▸ What is required
Set down exactly the lines below, starting at the one that contains "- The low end" and ending at the one that contains "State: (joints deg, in", with both of those lines included and nothing else.

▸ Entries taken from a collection

☆ ☆ ☆ ☆ ☆

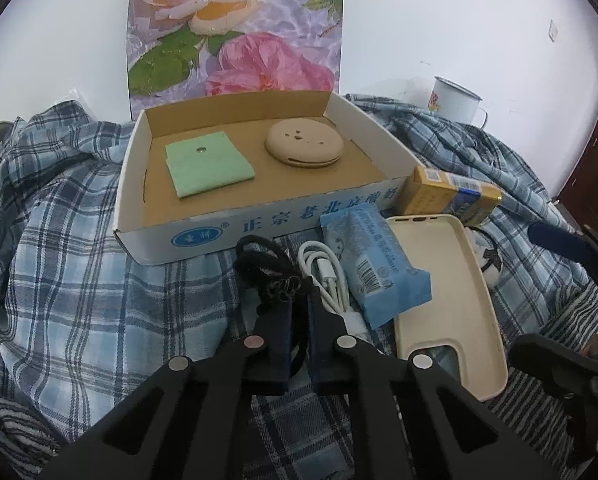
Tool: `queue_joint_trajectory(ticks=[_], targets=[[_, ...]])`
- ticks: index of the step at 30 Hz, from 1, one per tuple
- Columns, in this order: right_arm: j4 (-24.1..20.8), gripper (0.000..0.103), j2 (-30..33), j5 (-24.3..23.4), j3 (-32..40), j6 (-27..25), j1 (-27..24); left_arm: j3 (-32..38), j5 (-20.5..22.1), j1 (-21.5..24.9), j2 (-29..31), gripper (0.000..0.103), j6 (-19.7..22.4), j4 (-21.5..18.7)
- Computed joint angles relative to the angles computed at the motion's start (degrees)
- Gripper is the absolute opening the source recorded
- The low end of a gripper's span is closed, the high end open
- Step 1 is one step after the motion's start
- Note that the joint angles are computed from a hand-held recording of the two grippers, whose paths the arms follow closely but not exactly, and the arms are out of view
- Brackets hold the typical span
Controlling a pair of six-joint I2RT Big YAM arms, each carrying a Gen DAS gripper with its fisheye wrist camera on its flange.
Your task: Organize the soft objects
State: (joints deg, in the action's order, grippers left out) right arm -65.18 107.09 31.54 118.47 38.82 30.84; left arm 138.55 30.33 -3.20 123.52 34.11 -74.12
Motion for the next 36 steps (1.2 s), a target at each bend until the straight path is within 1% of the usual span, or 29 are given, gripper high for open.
queue_joint_trajectory(ticks=[3,5,6,8,11,14,17,18,21,25,27,29,30,31,32,35,36], targets=[[-0.51,0.103,0.26,-0.36,0.37,0.03,-0.16,-0.90,0.94,0.51,-0.54,0.007,-1.33,1.48],[-1.02,0.103,0.52,-0.22,0.79,0.31,-0.09,-2.33,1.49,0.78,-1.42,0.007,-1.95,3.28],[-1.09,0.103,0.55,-0.25,0.86,0.34,-0.06,-3.69,1.72,0.88,-2.22,0.007,-2.14,4.72],[-0.92,0.103,0.49,0.03,0.80,0.31,-0.05,-5.09,2.13,0.98,-3.05,0.007,-2.18,6.32],[-0.47,0.103,0.33,-0.05,0.49,0.21,-0.12,-6.85,2.54,1.09,-4.14,0.006,-2.36,8.07],[-0.38,0.103,0.17,0.15,0.55,0.39,-0.27,-7.46,2.85,1.21,-4.59,0.006,-2.57,8.82],[1.89,0.103,-1.14,-0.04,-0.74,-0.56,-0.64,-7.67,2.73,1.27,-4.74,0.006,-3.05,9.25],[1.81,0.103,-1.25,-0.25,-0.56,-1.29,-0.88,-7.56,2.65,1.27,-4.68,0.006,-3.13,9.15],[-1.07,0.103,-0.67,-0.19,1.72,-4.33,-2.21,-7.60,2.19,1.19,-4.69,0.006,-2.88,8.97],[-1.29,0.102,-0.95,-3.00,1.78,-6.84,-4.90,-8.32,2.88,1.27,-5.12,0.006,-2.45,9.51],[-2.01,0.099,-0.22,-3.74,2.49,-8.15,-6.10,-8.72,3.08,1.35,-5.33,0.006,-2.53,10.01],[-3.62,0.089,1.05,-5.88,3.73,-8.10,-7.47,-8.72,3.24,1.38,-5.32,0.006,-2.62,10.07],[-3.82,0.088,1.47,-7.66,3.82,-8.32,-8.16,-8.74,3.21,1.38,-5.31,0.006,-2.66,10.12],[-3.95,0.087,1.69,-8.49,3.61,-8.27,-8.59,-8.69,3.22,1.37,-5.26,0.006,-2.64,10.01],[-4.38,0.085,2.00,-8.63,3.50,-7.83,-8.91,-8.63,3.12,1.36,-5.22,0.006,-2.66,9.90],[-3.71,0.077,2.16,-10.32,2.13,-7.09,-9.65,-8.47,3.11,1.35,-5.05,0.006,-2.73,9.65],[-3.83,0.076,2.26,-10.35,1.84,-7.08,-9.74,-8.33,3.10,1.35,-4.94,0.006,-2.77,9.50]])
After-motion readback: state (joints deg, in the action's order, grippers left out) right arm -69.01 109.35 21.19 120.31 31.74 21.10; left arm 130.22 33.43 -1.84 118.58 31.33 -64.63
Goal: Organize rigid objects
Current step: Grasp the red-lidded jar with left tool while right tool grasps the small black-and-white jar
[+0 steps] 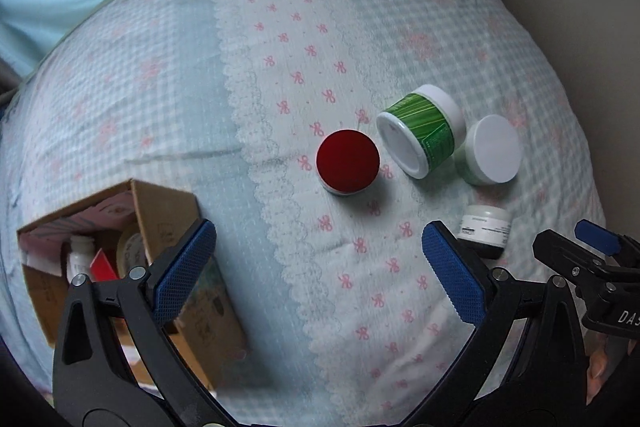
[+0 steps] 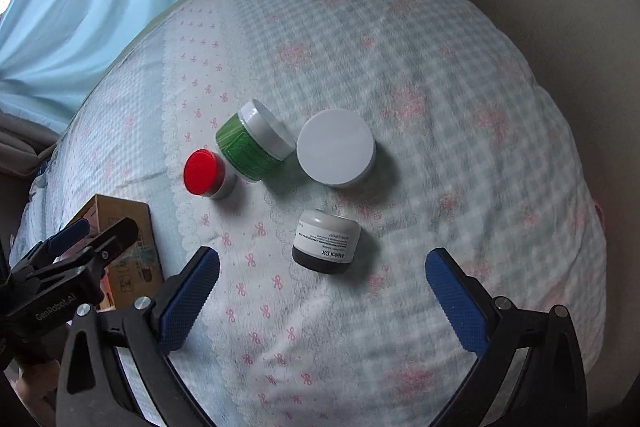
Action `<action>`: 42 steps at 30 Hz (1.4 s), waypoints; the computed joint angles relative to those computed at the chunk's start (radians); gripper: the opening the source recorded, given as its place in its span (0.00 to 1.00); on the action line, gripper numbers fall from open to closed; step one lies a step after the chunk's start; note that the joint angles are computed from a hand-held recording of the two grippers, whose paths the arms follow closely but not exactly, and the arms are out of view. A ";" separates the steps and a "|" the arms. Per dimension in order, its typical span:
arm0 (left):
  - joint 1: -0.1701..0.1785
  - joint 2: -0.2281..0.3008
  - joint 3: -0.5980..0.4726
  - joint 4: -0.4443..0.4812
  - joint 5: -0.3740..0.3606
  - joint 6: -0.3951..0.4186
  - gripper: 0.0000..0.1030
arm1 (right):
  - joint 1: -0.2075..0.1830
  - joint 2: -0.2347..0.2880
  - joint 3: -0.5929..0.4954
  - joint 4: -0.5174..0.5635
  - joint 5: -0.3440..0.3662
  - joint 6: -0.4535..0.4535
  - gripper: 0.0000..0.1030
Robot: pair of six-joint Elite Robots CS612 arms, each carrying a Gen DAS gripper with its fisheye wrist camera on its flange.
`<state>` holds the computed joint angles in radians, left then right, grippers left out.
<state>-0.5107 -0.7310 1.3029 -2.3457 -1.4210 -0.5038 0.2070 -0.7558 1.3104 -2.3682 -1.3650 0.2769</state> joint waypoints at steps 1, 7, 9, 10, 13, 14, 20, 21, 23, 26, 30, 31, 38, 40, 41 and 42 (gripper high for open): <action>0.003 0.020 -0.023 0.019 -0.001 0.025 0.99 | -0.002 0.012 -0.007 0.002 0.015 0.028 1.00; 0.022 0.117 -0.134 0.114 -0.059 0.116 0.89 | -0.002 0.077 -0.050 0.046 0.052 0.125 0.92; 0.026 0.139 -0.158 0.124 -0.073 0.131 0.84 | -0.003 0.092 -0.061 0.060 0.069 0.154 0.86; 0.028 0.149 -0.169 0.127 -0.081 0.137 0.81 | -0.003 0.099 -0.066 0.068 0.077 0.169 0.86; 0.034 0.176 -0.204 0.148 -0.104 0.150 0.74 | -0.008 0.116 -0.073 0.074 0.115 0.215 0.84; 0.035 0.184 -0.213 0.153 -0.110 0.153 0.73 | -0.009 0.121 -0.075 0.075 0.126 0.231 0.81; 0.042 0.209 -0.244 0.165 -0.132 0.142 0.60 | -0.012 0.139 -0.092 0.092 0.153 0.271 0.71; 0.044 0.211 -0.246 0.162 -0.135 0.140 0.58 | -0.012 0.141 -0.096 0.098 0.154 0.270 0.69; 0.045 0.212 -0.246 0.150 -0.138 0.143 0.50 | -0.011 0.142 -0.103 0.115 0.145 0.270 0.62; 0.044 0.219 -0.265 0.161 -0.120 0.150 0.49 | -0.012 0.140 -0.101 0.116 0.144 0.282 0.53; 0.040 0.217 -0.260 0.151 -0.114 0.141 0.49 | -0.020 0.136 -0.096 0.119 0.157 0.279 0.52; 0.040 0.217 -0.260 0.151 -0.114 0.141 0.49 | -0.022 0.135 -0.095 0.119 0.158 0.276 0.52; 0.027 0.171 -0.210 0.113 -0.117 0.134 0.49 | -0.023 0.117 -0.074 0.076 0.144 0.282 0.51; 0.022 0.152 -0.191 0.095 -0.116 0.128 0.49 | -0.024 0.099 -0.053 0.053 0.136 0.282 0.51; 0.020 0.141 -0.181 0.086 -0.114 0.126 0.49 | -0.025 0.090 -0.043 0.043 0.135 0.284 0.51; 0.017 0.130 -0.171 0.079 -0.112 0.122 0.49 | -0.027 0.082 -0.034 0.032 0.135 0.286 0.51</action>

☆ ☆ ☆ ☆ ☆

▸ Problem solution
- The low end of a gripper's span is closed, the high end open
- Step 1 is one step after the motion's start
- Note that the joint angles are computed from a hand-held recording of the two grippers, whose paths the arms follow closely but not exactly, and the arms are out of view
- Brackets hold the typical span
Controlling a pair of six-joint I2RT Big YAM arms, each carrying a Gen DAS gripper with its fisheye wrist camera on its flange.
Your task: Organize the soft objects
State: (joints deg, in the action's order, grippers left out) right arm -65.18 107.09 31.54 118.47 38.82 30.84; left arm 138.55 30.33 -3.20 123.52 34.11 -74.12

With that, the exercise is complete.